▶ ACTION ITEM: Using the records below, repeat exactly the lines from the one holding "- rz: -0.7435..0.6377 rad" through the one holding "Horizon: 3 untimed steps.", both ends included, and no others.

Excerpts from a dataset

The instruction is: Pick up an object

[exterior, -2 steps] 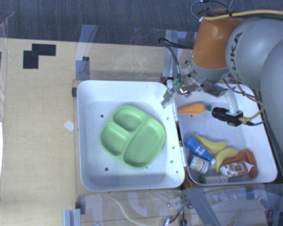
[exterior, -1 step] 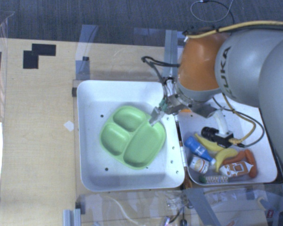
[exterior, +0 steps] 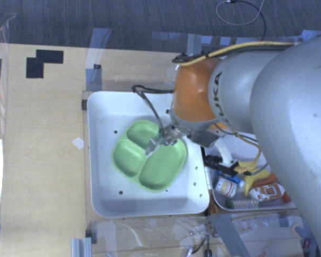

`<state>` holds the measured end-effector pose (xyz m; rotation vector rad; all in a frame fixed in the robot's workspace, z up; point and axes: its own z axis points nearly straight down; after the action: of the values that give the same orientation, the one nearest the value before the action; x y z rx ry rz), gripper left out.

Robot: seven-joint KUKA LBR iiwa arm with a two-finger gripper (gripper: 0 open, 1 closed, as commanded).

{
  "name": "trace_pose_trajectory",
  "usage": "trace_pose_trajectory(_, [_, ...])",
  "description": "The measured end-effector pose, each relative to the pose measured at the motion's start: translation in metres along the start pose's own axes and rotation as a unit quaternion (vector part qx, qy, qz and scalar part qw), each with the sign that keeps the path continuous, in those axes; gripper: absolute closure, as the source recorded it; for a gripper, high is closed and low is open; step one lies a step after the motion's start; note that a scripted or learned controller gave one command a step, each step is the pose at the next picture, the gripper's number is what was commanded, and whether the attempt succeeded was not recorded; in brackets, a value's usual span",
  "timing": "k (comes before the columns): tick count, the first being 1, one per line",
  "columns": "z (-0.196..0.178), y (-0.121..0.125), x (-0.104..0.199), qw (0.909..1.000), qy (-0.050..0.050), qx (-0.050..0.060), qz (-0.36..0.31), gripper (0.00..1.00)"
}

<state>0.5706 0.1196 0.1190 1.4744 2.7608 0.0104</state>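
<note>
A light green plate (exterior: pixel 150 157) with three compartments lies in the left white bin (exterior: pixel 104 143). My gripper (exterior: pixel 159 142) hangs over the plate's middle, where the dividers meet, its fingertips low and close to the plate's surface. The grey arm with its orange band (exterior: pixel 195 95) comes in from the right and hides the bin's far right corner. The fingers look small and dark against the green.
The right bin (exterior: pixel 224 199) holds several small items, among them a yellow piece (exterior: pixel 254 175), an orange and white packet (exterior: pixel 267 191) and a small bottle (exterior: pixel 227 186). Dark cables (exterior: pixel 150 103) run from the wrist over the left bin. Black marks (exterior: pixel 43 62) lie on the bench at far left.
</note>
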Motion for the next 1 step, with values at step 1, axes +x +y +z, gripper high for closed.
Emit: trace_pose_trajectory(1, [0.0104, 0.0044, 0.0199, 0.9985, -0.011, -0.018, -0.051, 0.0])
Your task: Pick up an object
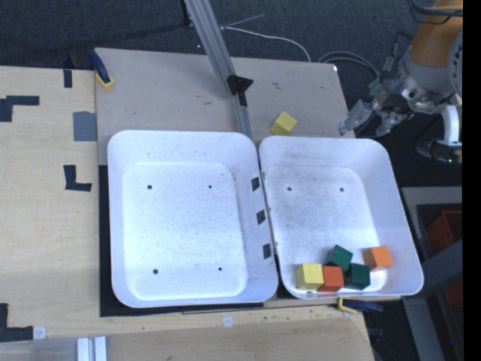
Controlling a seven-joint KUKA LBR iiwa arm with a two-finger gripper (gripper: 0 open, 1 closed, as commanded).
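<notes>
Several small blocks huddle in the near right corner of the right bin: a yellow block, a red block, two dark green blocks and an orange block. Another yellow block lies on the bench just behind the bins. My gripper hovers past the right bin's far right corner, outside the bin and far from the cluster. It is open, with nothing between its fingers.
The left bin sits beside the right one, their rims touching. A slanted metal rail runs down to the gap between the bins. Cables lie on the bench at the back right.
</notes>
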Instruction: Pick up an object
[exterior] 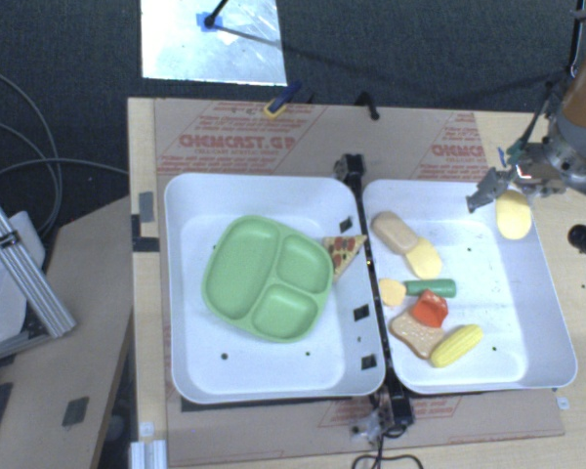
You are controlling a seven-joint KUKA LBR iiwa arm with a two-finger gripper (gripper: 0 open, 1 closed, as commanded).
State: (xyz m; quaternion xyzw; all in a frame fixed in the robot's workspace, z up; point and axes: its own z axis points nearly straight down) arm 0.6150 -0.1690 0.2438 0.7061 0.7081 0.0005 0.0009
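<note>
Yellow lemon (514, 216) lies just beside the gripper (498, 186), right bin (537, 360).

— Any writing to read here?
— Red print on the cardboard sheet (391, 130) under the bins: it looks like "CHEMCAST", upside down, repeated at left and right. The smaller lines are too blurred to read.

Pale yellow lemon (514, 217), seemingly lifted.
</note>
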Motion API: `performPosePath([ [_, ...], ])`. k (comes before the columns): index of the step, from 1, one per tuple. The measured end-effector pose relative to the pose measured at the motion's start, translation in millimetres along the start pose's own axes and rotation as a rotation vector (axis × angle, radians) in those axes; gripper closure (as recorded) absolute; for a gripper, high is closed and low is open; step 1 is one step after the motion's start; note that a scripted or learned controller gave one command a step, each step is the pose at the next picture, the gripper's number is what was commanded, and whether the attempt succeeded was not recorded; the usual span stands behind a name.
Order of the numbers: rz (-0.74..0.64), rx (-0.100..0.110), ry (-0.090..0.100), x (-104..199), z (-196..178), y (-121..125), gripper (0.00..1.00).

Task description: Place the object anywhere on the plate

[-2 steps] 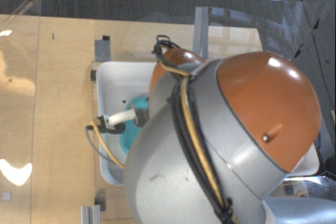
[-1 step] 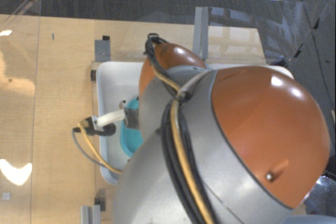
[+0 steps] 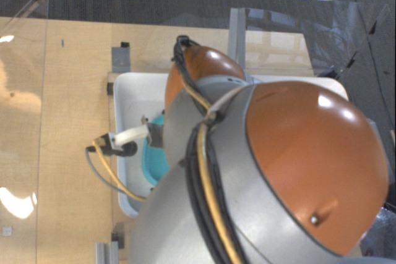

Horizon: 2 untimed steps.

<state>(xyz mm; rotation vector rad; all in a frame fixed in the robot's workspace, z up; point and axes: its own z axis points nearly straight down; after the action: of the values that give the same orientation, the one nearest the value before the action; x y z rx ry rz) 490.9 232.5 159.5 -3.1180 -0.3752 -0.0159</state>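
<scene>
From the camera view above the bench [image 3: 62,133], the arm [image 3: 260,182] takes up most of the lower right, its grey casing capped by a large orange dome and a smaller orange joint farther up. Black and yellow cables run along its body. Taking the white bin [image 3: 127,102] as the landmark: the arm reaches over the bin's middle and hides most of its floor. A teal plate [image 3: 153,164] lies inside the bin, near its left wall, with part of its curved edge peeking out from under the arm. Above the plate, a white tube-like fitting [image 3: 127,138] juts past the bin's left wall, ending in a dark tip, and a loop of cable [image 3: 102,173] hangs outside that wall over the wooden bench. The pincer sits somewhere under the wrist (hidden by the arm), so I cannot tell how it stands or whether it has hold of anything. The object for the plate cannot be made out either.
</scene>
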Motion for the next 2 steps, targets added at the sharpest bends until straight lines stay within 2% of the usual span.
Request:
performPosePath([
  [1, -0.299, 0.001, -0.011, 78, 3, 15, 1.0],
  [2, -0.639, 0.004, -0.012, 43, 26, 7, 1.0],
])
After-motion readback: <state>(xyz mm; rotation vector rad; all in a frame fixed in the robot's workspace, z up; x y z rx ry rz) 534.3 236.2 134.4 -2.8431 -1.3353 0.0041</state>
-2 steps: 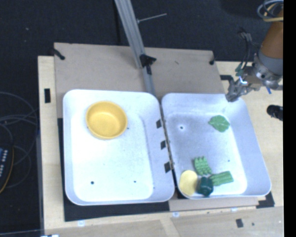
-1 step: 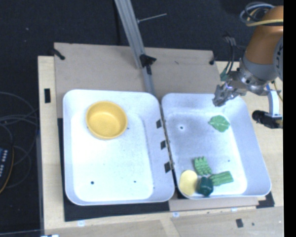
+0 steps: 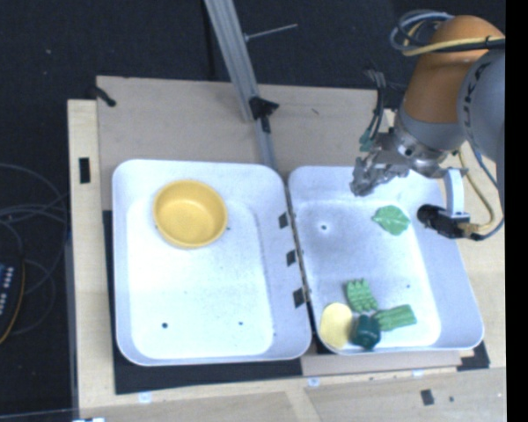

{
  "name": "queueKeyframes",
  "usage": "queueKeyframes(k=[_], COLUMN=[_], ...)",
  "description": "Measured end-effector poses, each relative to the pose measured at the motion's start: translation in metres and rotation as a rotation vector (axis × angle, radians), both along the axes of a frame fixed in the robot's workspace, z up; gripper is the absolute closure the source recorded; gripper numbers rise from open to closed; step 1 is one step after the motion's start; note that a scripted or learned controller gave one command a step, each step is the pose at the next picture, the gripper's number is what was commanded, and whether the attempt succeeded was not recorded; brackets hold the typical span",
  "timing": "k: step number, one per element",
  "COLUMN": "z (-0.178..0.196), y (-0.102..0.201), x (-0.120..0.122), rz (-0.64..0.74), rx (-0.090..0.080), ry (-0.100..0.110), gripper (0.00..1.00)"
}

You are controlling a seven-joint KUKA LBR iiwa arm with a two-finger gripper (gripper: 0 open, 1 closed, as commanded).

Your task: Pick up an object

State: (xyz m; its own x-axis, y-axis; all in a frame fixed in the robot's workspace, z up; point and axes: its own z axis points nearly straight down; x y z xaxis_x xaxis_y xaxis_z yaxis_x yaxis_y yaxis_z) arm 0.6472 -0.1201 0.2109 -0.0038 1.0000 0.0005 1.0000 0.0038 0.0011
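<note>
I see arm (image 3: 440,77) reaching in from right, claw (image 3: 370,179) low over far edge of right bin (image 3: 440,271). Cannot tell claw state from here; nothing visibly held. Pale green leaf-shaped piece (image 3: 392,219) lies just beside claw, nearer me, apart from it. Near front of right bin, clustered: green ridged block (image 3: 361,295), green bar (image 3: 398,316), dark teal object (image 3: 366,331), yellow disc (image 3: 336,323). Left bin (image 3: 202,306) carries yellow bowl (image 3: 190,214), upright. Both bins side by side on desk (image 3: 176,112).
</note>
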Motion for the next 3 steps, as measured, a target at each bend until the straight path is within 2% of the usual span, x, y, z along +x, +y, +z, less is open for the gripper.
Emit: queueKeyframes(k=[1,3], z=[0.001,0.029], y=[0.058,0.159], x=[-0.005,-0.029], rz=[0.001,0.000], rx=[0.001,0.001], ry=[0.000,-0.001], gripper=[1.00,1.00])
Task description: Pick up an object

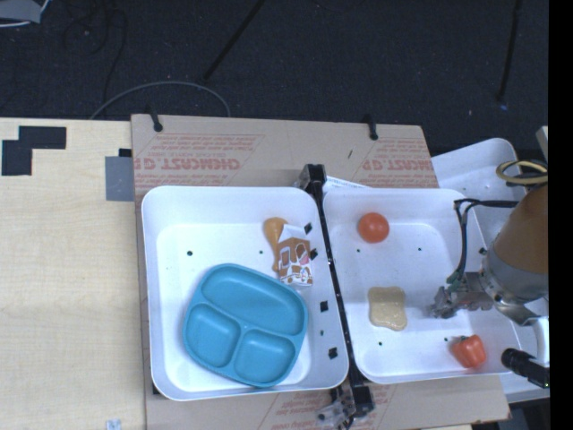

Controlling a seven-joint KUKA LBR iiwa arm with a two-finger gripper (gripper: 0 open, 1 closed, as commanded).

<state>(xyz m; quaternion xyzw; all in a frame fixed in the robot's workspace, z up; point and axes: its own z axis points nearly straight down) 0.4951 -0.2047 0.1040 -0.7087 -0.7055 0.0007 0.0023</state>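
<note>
In the right bin, at about three o'clock, the gripper hangs low over the white floor, the arm reaching in from the right edge. From here I cannot tell how the gripper stands, spread or pressed together; it is a small dark tangle and nothing shows between its tips. Just beside it, toward nine o'clock, lies a pale beige piece. A red ball sits up at eleven o'clock in that bin, and an orange-red piece lies at five o'clock, near the rim. The left bin holds a blue tray and a small printed packet.

To my eye the beige piece is the nearest target. It looks flat and soft, so the gripper should come straight down centred over it, straddling its narrow width, and close fully before lifting slowly.
</note>
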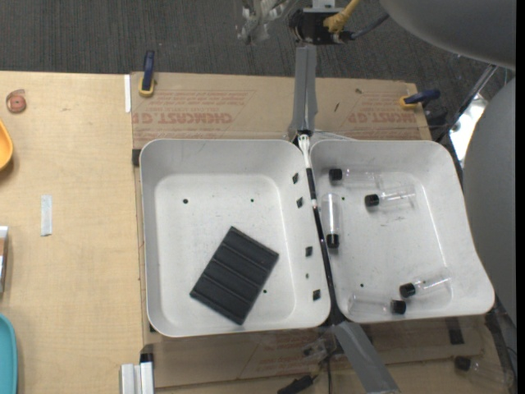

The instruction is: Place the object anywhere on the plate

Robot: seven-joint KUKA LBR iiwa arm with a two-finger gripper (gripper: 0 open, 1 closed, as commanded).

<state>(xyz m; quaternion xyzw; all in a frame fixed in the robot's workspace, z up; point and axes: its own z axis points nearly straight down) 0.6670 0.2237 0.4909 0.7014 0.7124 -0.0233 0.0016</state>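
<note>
A black ridged rectangular plate [235,274] lies flat and turned at an angle in the front middle of the left bin [164,179]. Several clear vials with black caps lie in the right bin [447,220]: one upright along its left wall [331,218], two near the back [388,197] [343,174], and two near the front [423,286] [379,306]. My gripper [261,11] hangs high beyond the far edge of the bins, at the top of the view. It is blurred and well away from the plate and the vials.
The grey arm [459,11] bulks in the top right corner and down the right side. Cardboard [246,109] lies behind the bins, held by clamps [148,72] [418,99]. A wooden bench top [66,220] stretches to the left with small items on it.
</note>
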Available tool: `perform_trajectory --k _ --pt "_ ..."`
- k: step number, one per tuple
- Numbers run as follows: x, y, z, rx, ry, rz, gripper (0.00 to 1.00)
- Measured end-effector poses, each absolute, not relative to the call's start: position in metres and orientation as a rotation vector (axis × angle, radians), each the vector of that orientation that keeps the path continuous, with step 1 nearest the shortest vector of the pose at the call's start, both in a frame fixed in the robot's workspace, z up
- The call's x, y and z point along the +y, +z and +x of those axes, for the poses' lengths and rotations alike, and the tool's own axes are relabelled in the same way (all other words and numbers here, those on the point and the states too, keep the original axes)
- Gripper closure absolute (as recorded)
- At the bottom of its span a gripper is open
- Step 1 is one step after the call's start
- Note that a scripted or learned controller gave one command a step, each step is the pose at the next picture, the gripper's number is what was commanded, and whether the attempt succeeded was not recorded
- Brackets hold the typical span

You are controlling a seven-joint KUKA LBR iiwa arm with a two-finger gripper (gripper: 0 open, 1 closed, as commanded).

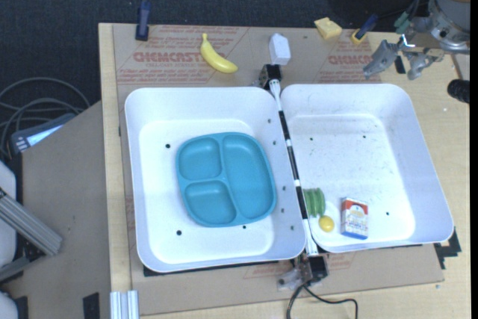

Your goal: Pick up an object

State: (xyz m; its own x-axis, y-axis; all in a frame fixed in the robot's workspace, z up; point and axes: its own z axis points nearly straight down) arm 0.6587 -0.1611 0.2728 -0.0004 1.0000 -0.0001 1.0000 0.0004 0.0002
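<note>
My gripper (397, 62) hangs above the bench just beyond the far edge of the right bin (418, 131), open, with nothing between its fingers. At the near left of the right bin lie a green vegetable (315, 199), a small yellow ball (326, 223) and a red and white carton (355, 218). These sit far below the gripper in the view. The left bin (149, 160) holds a blue divided plate (224, 178) at its middle.
On the bench behind the bins lie a yellow banana (216, 56), a white block (279, 48), a yellow wedge (327, 28) and a blue clamp (143, 19). A black strip (287, 146) runs between the bins.
</note>
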Motion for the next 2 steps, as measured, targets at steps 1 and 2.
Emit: perform_trajectory --k 1,2 --pt "-0.225 0.285 0.651 2.218 0.000 2.219 0.00" --pt "-0.206 0.167 0.666 2.224 -0.001 2.222 0.00"
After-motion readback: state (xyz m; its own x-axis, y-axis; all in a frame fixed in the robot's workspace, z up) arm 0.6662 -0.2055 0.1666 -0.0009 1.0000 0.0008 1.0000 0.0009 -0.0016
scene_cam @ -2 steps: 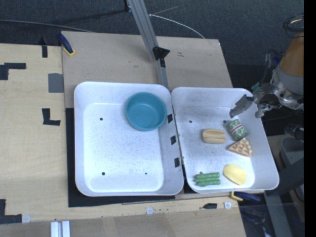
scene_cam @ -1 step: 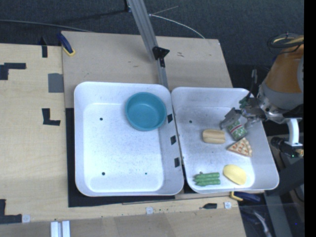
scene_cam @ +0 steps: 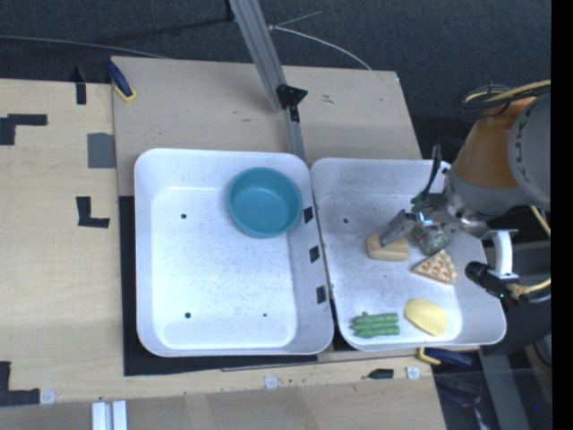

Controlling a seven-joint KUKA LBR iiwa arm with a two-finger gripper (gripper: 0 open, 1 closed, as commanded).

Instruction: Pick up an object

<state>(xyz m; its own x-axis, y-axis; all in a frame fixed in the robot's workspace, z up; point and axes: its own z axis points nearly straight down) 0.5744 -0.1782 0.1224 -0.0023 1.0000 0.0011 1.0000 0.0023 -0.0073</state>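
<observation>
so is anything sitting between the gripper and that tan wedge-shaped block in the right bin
Nothing visible. The gripper hangs right beside the tan wedge-shaped block, with bare bin floor around it. The pizza-slice toy lies off to the other side, out of the way.

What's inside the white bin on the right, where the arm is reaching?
The right bin holds a tan bread-like piece, a pizza slice, a yellow lemon-like item and green beans. The gripper hangs beside the tan piece, hiding the floor beneath it.
</observation>
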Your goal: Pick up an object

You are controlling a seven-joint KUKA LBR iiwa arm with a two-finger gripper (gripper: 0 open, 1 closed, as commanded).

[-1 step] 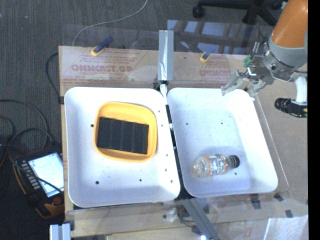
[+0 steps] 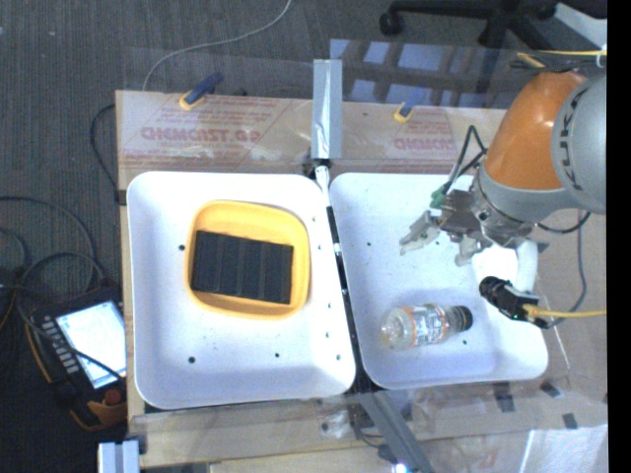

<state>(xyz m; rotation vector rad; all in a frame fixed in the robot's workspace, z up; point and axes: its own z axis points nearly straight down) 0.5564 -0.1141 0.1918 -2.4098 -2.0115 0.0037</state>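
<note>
A: Gripper hanging over the right bin, up toward its back edge; fingers spread apart, nothing between them.

B: And the target lies near the front edge of that bin; a clear plastic bottle on its side, dark cap pointing at the right wall, a wrinkled label round the middle.

A: Looks light to me, thin-walled and slick; round too, so I'd expect it to roll or squirt out under a bad pinch.

B: Best bet is across the body at the middle, fingers square to its long axis; the neck's too narrow.

A: Over in the left bin, a yellow dish with a dark block sits centred; well apart from the bottle.
</note>
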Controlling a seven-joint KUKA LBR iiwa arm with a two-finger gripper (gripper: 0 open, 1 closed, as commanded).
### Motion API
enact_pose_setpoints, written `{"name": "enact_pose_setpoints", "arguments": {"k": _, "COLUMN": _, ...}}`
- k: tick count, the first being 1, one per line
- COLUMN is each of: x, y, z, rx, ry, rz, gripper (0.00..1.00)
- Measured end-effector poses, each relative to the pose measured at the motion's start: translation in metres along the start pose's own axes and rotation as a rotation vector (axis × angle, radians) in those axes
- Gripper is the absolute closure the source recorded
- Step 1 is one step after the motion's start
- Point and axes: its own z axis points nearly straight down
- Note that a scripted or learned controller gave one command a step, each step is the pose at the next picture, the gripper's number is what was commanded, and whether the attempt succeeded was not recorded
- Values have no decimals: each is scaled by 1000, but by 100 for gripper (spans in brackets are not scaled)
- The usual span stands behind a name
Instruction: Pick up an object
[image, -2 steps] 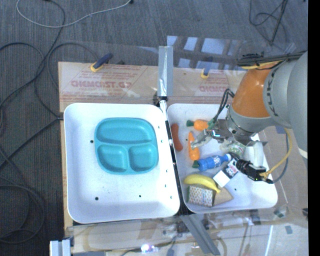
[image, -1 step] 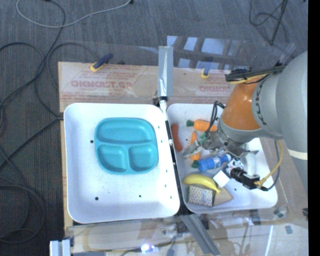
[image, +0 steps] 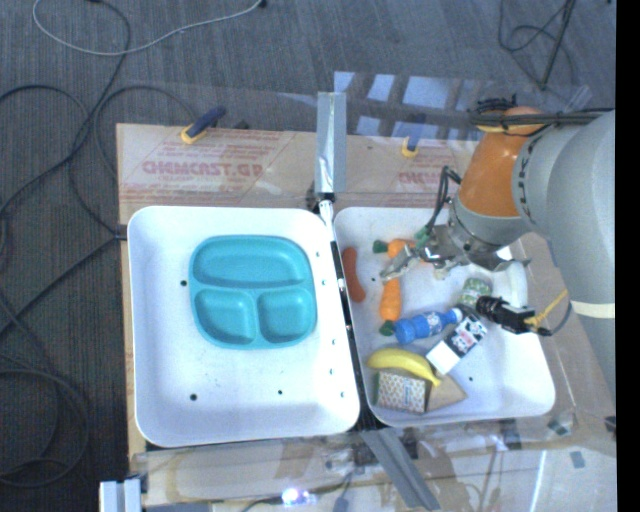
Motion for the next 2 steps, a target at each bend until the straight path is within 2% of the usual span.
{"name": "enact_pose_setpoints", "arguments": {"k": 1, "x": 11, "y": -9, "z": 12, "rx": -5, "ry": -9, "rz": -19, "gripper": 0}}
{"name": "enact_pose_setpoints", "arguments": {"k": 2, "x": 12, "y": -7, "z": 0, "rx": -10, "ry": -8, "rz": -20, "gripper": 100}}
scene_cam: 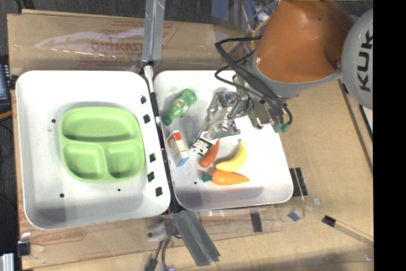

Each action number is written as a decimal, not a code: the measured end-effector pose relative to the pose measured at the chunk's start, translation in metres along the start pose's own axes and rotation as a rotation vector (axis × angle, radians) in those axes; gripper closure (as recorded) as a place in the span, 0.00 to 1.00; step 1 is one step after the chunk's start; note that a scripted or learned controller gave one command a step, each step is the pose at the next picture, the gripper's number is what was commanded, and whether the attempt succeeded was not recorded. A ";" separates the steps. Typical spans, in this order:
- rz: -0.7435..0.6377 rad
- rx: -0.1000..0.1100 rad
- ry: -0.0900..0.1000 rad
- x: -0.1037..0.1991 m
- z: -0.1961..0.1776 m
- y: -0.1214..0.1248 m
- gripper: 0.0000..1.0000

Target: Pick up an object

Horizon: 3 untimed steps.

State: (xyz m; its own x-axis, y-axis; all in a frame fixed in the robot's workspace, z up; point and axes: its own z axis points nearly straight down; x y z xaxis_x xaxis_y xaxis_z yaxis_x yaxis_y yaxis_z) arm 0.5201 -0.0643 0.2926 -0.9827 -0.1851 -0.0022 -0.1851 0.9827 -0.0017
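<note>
My gripper [204,144] reaches down into the right bin [269,190] from under the orange wrist band. Its tip stands over the upper end of a red-orange chilli-shaped toy [210,156] and looks to touch it. A yellow banana [233,158] lies just right of that, and an orange carrot [229,178] lies below both. A green bottle [178,106] sits tilted at the bin's upper left. A small white, red and blue box [178,147] lies at the left wall.
The left bin [38,200] holds a light green divided tray [101,143]. A metal bar [153,28] runs up from the gap between the bins. Black cables [238,76] loop beside the wrist. Brown cardboard [76,41] lies behind the bins.
</note>
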 end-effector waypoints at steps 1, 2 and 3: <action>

▶ WRITTEN SOLUTION:
- rz: -0.7435..0.6377 rad
- rx: -0.1000..0.1100 rad
- ry: -0.0900..0.1000 rad
- x: -0.1037..0.1991 m
- z: -0.1961..0.1776 m
- y: -0.1214..0.1248 m
- gripper: 0.0000..1.0000

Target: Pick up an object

Horizon: 3 untimed steps.

This exercise requires nothing further.